The U.S. Department of Justice (DOJ) needs more time to examine Oracle’s proposed acquisition of Sun Microsystems beyond an initial review period, Oracle said Friday.
Oracle and the DOJ were “almost able” to resolve all the issues, but a “narrow issue” related to the way Java rights are licensed remains outstanding, the company said in a statement. The intended US$7.4 billion acquisition of Sun Microsystems Corp. by Oracle Corp. brings to the fore industry speculation over the fate of Sun’s software initiatives including Java, open source, Solaris, and Rich Internet Applications.
“[That issue] is never going to get in the way of the deal. I fully expect that the investigation will end soon and not delay the closing of the deal this summer,” said Oracle counsel Dan Wall from Latham & Watkins in the statement.
The deadline for the DOJ’s initial 30-day review period was set to expire at midnight on Friday, according to reports in The Wall Street Journal and Reuters.
Oracle agreed to acquire Sun in April for US$7.4 billion, after Sun reportedly rejected a purchase offer from IBM. During a press conference to discuss the deal, Oracle CEO Larry Ellison said Java and Solaris were the two main reasons why Oracle wants to buy Sun.
Ellison called Java “the single most important software asset we have ever acquired” and added that Oracle’s Java-based middleware business, bolstered first by the BEA acquisition and now by the purchase of Sun, is on track to become as large as Oracle’s flagship database business.
In early May, Sun disclosed in a filing with the U.S. Securities & Exchange Commission that Sun shareholders had filed three separate lawsuits challenging the proposed sale of the company to Oracle.

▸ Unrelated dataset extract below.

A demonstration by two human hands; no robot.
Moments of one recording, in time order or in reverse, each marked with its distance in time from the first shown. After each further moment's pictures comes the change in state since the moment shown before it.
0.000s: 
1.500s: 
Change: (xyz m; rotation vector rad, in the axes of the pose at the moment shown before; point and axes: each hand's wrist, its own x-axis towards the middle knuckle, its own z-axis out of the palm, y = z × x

The suits, filed in Santa Clara County, California, superior court, name Sun, some of its officials and Oracle as defendants, according to the filing.
All three actions are aimed at blocking the sale, alleging the price tag is “unfair and inadequate.” They also allege “claims for breach of fiduciary duty against the individual defendants and for aiding and abetting a breach of fiduciary duty against the corporate defendants,” the filing states.